*** Input records

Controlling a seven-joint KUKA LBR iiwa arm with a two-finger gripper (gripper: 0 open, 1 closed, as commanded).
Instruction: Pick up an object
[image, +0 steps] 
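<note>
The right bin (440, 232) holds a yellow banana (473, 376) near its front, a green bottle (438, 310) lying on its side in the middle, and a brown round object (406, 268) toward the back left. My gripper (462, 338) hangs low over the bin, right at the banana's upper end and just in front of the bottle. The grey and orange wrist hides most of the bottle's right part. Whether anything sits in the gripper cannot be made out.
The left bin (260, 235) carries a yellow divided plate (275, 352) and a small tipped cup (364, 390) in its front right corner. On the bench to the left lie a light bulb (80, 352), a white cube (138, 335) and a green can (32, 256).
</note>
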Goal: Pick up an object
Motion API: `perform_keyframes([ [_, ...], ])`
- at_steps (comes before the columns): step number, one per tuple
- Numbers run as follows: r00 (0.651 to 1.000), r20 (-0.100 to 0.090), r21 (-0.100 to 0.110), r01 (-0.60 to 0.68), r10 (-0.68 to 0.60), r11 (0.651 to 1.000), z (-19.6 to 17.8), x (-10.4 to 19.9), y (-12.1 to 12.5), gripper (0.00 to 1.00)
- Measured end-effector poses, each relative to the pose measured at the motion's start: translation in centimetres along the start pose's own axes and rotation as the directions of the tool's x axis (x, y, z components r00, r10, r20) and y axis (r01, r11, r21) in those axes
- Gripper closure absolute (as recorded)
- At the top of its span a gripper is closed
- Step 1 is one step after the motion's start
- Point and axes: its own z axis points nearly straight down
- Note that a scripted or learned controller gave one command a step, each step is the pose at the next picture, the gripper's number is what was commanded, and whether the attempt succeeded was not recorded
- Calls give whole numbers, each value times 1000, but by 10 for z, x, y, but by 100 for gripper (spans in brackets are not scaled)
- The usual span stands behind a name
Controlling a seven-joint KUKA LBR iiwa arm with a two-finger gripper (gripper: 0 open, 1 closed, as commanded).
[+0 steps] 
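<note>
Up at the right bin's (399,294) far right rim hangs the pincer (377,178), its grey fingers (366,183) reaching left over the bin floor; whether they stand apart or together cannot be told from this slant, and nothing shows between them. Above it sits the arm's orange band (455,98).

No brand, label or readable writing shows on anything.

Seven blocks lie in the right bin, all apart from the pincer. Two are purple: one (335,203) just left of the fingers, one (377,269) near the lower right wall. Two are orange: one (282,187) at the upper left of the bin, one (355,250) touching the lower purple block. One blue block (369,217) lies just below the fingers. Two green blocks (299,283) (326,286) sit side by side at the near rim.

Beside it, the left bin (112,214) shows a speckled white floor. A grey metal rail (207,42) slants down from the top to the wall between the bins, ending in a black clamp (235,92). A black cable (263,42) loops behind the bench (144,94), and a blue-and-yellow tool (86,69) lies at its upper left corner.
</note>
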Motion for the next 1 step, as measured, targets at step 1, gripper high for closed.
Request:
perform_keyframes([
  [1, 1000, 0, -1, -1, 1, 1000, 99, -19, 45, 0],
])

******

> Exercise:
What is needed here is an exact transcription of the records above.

> Reply to the task:
Controlling a seven-joint KUKA LBR iiwa arm with a two-finger gripper (gripper: 0 open, 1 closed, as commanded).
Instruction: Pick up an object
[image, +0 steps] 
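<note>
The right bin (440, 232) holds a yellow banana (473, 376) near its front, a green bottle (438, 310) lying on its side in the middle, and a brown round object (406, 268) toward the back left. My gripper (462, 338) hangs low over the bin, right at the banana's upper end and just in front of the bottle. The grey and orange wrist hides most of the bottle's right part. Whether anything sits in the gripper cannot be made out.
The left bin (260, 235) carries a yellow divided plate (275, 352) and a small tipped cup (364, 390) in its front right corner. On the bench to the left lie a light bulb (80, 352), a white cube (138, 335) and a green can (32, 256).
</note>
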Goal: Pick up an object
Motion API: `perform_keyframes([ [_, ...], ])`
- at_steps (comes before the columns): step number, one per tuple
- Numbers run as follows: r00 (0.651 to 1.000), r20 (-0.100 to 0.090), r21 (-0.100 to 0.110), r01 (-0.60 to 0.68), r10 (-0.68 to 0.60), r11 (0.651 to 1.000), z (-19.6 to 17.8), x (-10.4 to 19.9), y (-12.1 to 12.5), gripper (0.00 to 1.00)
- Measured end-effector poses, each relative to the pose measured at the motion's start: translation in centimetres along the start pose's own axes and rotation as the directions of the tool's x axis (x, y, z components r00, r10, r20) and y axis (r01, r11, r21) in those axes
- Gripper closure absolute (as recorded)
- At the top of its span a gripper is closed
- Step 1 is one step after the motion's start
- Point and axes: its own z axis points nearly straight down
- Note that a scripted or learned controller gave one command a step, each step is the pose at the next picture, the gripper's number is what was commanded, and whether the attempt succeeded was not recorded
- Calls give whole numbers, each value times 1000, but by 10 for z, x, y, but by 100 for gripper (spans in brackets are not scaled)
- The usual span stands behind a name
Controlling a seven-joint KUKA LBR iiwa arm with a two-finger gripper (gripper: 0 open, 1 closed, as commanded).
[+0 steps] 
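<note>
Up at the right bin's (399,294) far right rim hangs the pincer (377,178), its grey fingers (366,183) reaching left over the bin floor; whether they stand apart or together cannot be told from this slant, and nothing shows between them. Above it sits the arm's orange band (455,98).

No brand, label or readable writing shows on anything.

Seven blocks lie in the right bin, all apart from the pincer. Two are purple: one (335,203) just left of the fingers, one (377,269) near the lower right wall. Two are orange: one (282,187) at the upper left of the bin, one (355,250) touching the lower purple block. One blue block (369,217) lies just below the fingers. Two green blocks (299,283) (326,286) sit side by side at the near rim.

Beside it, the left bin (112,214) shows a speckled white floor. A grey metal rail (207,42) slants down from the top to the wall between the bins, ending in a black clamp (235,92). A black cable (263,42) loops behind the bench (144,94), and a blue-and-yellow tool (86,69) lies at its upper left corner.
</note>
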Motion for the next 1 step, as measured, targets at step 1, gripper high for closed.
Request:
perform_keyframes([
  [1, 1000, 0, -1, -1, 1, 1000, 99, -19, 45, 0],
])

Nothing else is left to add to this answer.